Problem details: Each entry below is to be duplicated verbatim.

---- Task input

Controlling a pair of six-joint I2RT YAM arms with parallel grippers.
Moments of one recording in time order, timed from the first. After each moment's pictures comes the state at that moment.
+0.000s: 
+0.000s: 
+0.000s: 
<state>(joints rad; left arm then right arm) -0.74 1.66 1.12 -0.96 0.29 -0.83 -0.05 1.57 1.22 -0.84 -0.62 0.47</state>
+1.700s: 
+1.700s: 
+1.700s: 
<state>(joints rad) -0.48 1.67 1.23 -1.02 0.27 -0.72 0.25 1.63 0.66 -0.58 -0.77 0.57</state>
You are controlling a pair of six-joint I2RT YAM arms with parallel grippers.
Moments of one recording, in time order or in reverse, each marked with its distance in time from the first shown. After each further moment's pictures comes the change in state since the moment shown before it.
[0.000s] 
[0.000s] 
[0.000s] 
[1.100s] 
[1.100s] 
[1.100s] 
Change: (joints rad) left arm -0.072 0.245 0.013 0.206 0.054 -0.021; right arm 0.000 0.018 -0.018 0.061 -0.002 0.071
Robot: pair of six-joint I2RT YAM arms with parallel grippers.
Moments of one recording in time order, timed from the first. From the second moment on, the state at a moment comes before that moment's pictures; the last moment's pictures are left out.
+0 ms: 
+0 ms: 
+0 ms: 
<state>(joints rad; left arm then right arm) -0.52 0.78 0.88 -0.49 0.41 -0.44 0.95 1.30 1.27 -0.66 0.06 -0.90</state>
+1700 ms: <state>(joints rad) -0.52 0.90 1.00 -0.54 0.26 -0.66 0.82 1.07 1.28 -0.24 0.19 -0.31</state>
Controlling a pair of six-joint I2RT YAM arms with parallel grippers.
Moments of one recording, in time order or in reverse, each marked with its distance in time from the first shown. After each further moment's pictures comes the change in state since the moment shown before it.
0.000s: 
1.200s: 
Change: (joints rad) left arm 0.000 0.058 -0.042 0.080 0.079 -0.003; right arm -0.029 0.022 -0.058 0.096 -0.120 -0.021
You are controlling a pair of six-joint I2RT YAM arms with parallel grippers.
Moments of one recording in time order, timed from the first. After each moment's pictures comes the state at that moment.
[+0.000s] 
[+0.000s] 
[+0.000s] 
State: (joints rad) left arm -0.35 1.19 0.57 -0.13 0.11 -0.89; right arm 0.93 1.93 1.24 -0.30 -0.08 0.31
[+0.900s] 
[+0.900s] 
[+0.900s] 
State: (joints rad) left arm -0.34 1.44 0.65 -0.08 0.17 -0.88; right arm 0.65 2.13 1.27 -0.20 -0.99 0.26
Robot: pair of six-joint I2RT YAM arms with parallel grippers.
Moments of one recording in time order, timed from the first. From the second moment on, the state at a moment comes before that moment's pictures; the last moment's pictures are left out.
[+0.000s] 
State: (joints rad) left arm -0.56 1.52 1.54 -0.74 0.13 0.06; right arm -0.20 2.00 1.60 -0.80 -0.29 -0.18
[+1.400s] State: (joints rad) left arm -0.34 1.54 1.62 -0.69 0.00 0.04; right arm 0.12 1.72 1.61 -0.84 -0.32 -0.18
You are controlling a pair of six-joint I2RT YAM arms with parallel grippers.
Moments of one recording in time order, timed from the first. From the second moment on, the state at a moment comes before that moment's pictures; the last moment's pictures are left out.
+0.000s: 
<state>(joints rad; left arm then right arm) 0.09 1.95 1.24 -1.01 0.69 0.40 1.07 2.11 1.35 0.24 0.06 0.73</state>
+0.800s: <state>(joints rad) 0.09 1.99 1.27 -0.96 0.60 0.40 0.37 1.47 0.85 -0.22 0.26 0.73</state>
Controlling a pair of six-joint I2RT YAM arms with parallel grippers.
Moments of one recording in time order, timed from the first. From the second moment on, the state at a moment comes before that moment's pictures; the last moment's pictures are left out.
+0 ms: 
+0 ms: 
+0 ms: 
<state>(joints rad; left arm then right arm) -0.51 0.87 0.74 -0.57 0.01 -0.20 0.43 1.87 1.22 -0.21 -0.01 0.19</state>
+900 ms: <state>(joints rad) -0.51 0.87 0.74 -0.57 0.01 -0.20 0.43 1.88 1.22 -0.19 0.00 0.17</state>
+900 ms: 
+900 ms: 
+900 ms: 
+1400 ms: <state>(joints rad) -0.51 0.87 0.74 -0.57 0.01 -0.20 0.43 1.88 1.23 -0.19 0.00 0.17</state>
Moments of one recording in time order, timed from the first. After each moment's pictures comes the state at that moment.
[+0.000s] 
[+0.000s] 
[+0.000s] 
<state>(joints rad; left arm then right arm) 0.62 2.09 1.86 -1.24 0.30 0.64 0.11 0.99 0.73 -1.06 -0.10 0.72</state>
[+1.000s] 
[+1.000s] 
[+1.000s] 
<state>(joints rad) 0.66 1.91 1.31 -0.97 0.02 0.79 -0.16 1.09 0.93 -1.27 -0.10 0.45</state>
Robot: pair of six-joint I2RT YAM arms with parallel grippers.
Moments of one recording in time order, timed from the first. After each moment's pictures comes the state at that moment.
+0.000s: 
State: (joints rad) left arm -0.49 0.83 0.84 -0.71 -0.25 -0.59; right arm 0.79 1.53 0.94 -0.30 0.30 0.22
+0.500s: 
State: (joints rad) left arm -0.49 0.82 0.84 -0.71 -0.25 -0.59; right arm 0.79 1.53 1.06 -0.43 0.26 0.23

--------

Response to this exercise:
Controlling a pair of six-joint I2RT YAM arms with parallel grippers.
Moments of one recording in time order, timed from the first. After each moment's pictures comes the state at that moment.
+0.000s: 
+0.000s: 
+0.000s: 
<state>(joints rad; left arm then right arm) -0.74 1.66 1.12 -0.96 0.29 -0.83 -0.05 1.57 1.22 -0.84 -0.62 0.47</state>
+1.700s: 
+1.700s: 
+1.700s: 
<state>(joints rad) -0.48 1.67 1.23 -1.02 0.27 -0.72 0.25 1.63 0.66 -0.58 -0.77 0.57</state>
You are controlling a pair of six-joint I2RT YAM arms with parallel grippers.
Moments of one recording, in time order or in reverse, each marked with its distance in time from the first shown. After each further moment's pictures comes the change in state since the moment shown before it.
[0.000s] 
[0.000s] 
[0.000s] 
[1.100s] 
[1.100s] 
[1.100s] 
Change: (joints rad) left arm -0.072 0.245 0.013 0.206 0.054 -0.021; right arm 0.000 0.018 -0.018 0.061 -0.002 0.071
Robot: pair of six-joint I2RT YAM arms with parallel grippers.
Moments of one recording in time order, timed from the first. From the second moment on, the state at a moment comes before that moment's pictures; the last moment's pictures are left out.
+0 ms: 
+0 ms: 
+0 ms: 
<state>(joints rad; left arm then right arm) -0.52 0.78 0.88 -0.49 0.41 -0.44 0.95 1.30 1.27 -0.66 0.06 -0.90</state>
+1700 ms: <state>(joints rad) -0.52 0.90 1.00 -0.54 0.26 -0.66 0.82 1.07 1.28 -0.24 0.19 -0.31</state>
Controlling a pair of six-joint I2RT YAM arms with parallel grippers.
Moments of one recording, in time order or in reverse, each marked with its distance in time from the first shown. After each further moment's pictures comes the change in state since the moment shown before it.
0.000s: 
1.200s: 
Change: (joints rad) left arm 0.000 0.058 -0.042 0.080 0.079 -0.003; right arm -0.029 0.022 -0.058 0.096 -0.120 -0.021
You are controlling a pair of six-joint I2RT YAM arms with parallel grippers.
Moments of one recording in time order, timed from the first. After each moment's pictures comes the state at that moment.
[+0.000s] 
[+0.000s] 
[+0.000s] 
State: (joints rad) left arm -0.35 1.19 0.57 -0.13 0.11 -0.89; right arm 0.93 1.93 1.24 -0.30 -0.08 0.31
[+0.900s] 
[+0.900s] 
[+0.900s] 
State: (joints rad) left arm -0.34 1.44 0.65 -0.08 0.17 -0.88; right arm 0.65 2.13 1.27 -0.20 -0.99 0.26
Robot: pair of six-joint I2RT YAM arms with parallel grippers.
Moments of one recording in time order, timed from the first. From the second moment on, the state at a moment comes before that moment's pictures; the last moment's pictures are left out.
[+0.000s] 
State: (joints rad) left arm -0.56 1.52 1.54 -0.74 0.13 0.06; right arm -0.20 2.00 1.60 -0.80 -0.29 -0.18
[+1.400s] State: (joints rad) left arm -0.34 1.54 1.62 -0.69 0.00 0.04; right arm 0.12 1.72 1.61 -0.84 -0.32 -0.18
You are controlling a pair of six-joint I2RT YAM arms with parallel grippers.
Moments of one recording in time order, timed from the first. From the second moment on, the state at a moment comes before that moment's pictures; the last moment's pictures are left out.
+0.000s: 
<state>(joints rad; left arm then right arm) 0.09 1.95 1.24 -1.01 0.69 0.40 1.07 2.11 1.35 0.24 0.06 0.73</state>
+0.800s: <state>(joints rad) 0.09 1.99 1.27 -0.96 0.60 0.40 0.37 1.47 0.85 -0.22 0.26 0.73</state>
Controlling a pair of six-joint I2RT YAM arms with parallel grippers.
Moments of one recording in time order, timed from the first. From the second moment on, the state at a moment comes before that moment's pictures; the last moment's pictures are left out.
+0 ms: 
+0 ms: 
+0 ms: 
<state>(joints rad; left arm then right arm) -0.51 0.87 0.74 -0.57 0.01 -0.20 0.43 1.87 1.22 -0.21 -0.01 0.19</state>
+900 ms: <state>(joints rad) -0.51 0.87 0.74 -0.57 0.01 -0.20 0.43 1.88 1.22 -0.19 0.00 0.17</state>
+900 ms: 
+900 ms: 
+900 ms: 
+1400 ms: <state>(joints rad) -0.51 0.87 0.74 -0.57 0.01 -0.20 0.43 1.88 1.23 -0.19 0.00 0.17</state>
Moments of one recording in time order, timed from the first. After each moment's pictures comes the state at that moment.
[+0.000s] 
[+0.000s] 
[+0.000s] 
<state>(joints rad; left arm then right arm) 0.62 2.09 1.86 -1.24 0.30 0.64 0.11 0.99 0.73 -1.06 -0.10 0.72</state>
[+1.000s] 
[+1.000s] 
[+1.000s] 
<state>(joints rad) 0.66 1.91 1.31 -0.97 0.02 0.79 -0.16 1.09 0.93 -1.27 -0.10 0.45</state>
Robot: pair of six-joint I2RT YAM arms with parallel grippers.
Moments of one recording in time order, timed from the first. After each moment's pictures comes the state at that moment.
+0.000s: 
State: (joints rad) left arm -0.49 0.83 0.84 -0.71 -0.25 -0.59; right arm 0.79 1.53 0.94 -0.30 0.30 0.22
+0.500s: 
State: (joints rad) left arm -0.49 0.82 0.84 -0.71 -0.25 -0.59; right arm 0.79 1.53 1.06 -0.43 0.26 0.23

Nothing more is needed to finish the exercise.